Search the data for the string "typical" and gather each line it is in.

[[ Available data, beginning ]]

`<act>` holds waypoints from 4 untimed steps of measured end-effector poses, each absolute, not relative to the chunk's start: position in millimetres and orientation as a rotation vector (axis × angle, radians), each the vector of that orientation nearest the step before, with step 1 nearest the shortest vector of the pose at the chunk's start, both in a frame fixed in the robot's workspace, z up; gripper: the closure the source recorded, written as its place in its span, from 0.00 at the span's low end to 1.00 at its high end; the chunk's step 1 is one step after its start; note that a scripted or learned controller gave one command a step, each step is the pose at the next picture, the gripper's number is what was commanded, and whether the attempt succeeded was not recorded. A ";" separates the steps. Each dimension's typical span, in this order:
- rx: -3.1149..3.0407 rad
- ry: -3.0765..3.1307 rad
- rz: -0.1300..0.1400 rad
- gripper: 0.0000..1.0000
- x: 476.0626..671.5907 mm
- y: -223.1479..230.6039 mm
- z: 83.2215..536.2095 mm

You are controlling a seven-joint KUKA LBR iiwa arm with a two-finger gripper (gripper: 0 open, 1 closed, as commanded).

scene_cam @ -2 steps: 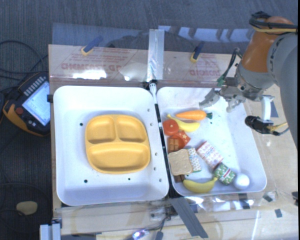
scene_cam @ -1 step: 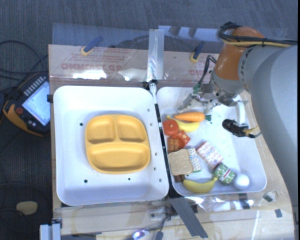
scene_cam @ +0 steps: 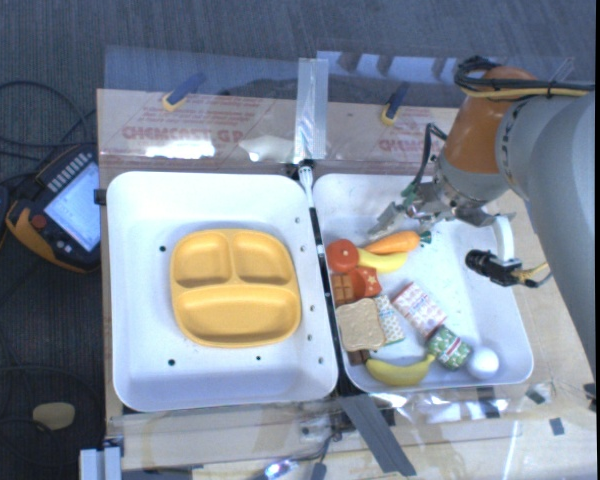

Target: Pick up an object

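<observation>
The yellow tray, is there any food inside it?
No. The yellow tray in the left bin shows three bare compartments. The toy food lies in the right bin. Anything under the tray is hidden.

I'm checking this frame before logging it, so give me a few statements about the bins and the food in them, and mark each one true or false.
1. The yellow divided tray lies in the left bin. True.
2. The carrot lies in the left bin. False: it lies in the right bin, near the end effector.
3. The banana lies near the front edge of the right bin. True.
4. The tomato sits on the yellow divided tray. False: it sits in the right bin, close to the wall between the bins.
5. The white ball lies in the right bin's front right corner. True.
</observation>
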State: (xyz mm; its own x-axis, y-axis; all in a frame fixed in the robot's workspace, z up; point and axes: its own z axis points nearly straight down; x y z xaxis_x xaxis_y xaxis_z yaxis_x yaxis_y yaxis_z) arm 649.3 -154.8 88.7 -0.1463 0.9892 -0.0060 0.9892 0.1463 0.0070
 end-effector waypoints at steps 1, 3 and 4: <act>2.018 2.393 0.003 0.00 632.8 -151.6 89.2; 2.042 2.371 0.010 0.00 584.7 -164.8 89.7; 2.082 2.335 0.012 0.00 567.2 -150.9 89.9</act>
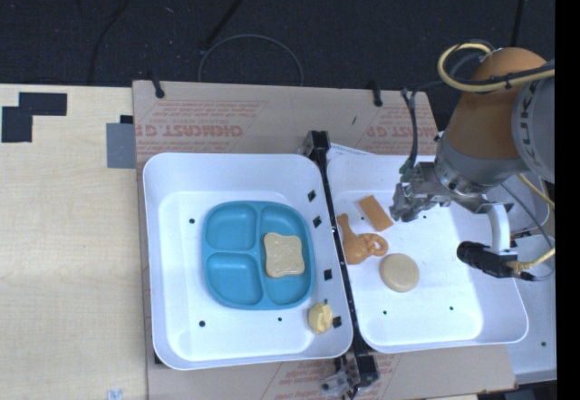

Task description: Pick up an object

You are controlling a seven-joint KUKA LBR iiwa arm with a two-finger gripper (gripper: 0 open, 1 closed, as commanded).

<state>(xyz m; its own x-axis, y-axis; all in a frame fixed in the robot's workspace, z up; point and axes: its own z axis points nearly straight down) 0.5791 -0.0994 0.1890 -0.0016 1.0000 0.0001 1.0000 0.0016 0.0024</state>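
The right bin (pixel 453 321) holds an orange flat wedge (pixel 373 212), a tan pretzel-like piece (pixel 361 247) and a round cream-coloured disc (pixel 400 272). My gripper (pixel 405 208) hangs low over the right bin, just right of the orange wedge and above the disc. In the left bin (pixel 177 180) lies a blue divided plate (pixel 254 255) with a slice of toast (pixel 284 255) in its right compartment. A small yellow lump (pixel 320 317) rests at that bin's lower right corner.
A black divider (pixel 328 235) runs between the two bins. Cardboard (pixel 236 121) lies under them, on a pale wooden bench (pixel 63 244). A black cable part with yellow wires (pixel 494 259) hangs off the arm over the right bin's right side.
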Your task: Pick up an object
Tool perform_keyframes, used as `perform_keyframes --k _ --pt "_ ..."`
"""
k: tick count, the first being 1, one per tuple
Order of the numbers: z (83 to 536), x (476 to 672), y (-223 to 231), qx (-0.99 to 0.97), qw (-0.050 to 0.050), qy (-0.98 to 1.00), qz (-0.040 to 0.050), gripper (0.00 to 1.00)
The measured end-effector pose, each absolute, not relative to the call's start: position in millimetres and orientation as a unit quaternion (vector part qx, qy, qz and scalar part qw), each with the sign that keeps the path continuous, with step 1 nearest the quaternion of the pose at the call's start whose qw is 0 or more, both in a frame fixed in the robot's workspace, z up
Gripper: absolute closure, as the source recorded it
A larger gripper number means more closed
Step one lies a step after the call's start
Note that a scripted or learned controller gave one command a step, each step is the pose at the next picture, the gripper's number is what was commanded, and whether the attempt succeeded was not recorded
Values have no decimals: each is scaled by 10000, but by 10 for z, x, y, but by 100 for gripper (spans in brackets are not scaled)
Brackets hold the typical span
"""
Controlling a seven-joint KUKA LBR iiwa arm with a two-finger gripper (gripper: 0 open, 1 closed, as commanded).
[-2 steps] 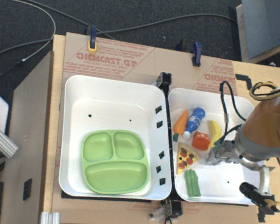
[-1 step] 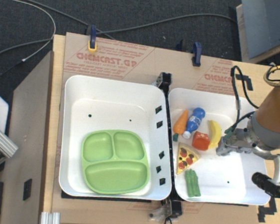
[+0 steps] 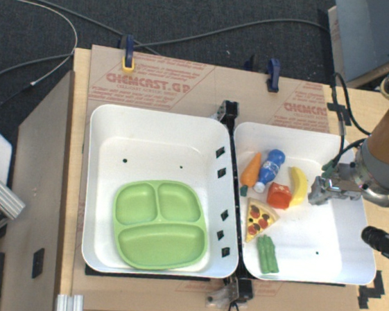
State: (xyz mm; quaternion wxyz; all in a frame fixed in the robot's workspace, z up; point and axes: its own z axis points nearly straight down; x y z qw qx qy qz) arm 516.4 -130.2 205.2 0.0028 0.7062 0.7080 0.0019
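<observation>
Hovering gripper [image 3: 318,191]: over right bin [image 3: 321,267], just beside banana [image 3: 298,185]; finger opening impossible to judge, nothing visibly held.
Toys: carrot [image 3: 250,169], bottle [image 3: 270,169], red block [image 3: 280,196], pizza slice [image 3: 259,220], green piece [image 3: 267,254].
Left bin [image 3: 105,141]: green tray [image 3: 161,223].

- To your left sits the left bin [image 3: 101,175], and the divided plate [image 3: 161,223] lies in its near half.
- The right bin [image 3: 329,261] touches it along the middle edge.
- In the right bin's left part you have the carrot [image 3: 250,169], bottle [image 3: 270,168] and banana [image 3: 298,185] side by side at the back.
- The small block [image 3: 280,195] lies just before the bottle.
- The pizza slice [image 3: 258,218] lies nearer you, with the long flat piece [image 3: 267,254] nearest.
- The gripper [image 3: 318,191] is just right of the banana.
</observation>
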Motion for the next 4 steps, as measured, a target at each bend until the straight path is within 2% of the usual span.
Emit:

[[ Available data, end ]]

Result.
`<act>` holds waypoints from 4 untimed steps of measured end-effector poses, each absolute, not relative to the chunk's start: position in millimetres and orientation as a rotation vector (axis × angle, radians), each the vector of that orientation nearest the step before, with step 1 nearest the shortest vector of the pose at the chunk's start, both in a frame fixed in the robot's workspace, z up; gripper: the closure the source recorded, written as its place in its span, from 0.00 at the span's low end to 1.00 at its high end; the chunk's step 1 is one step after its start; note that a scripted or learned controller gave one command a step, each step is the pose at the next picture, the gripper's number is what was commanded, and whether the attempt succeeded was not recorded. A ";" separates the steps. Each dimension's typical span, in this order:
Brackets hold the typical span

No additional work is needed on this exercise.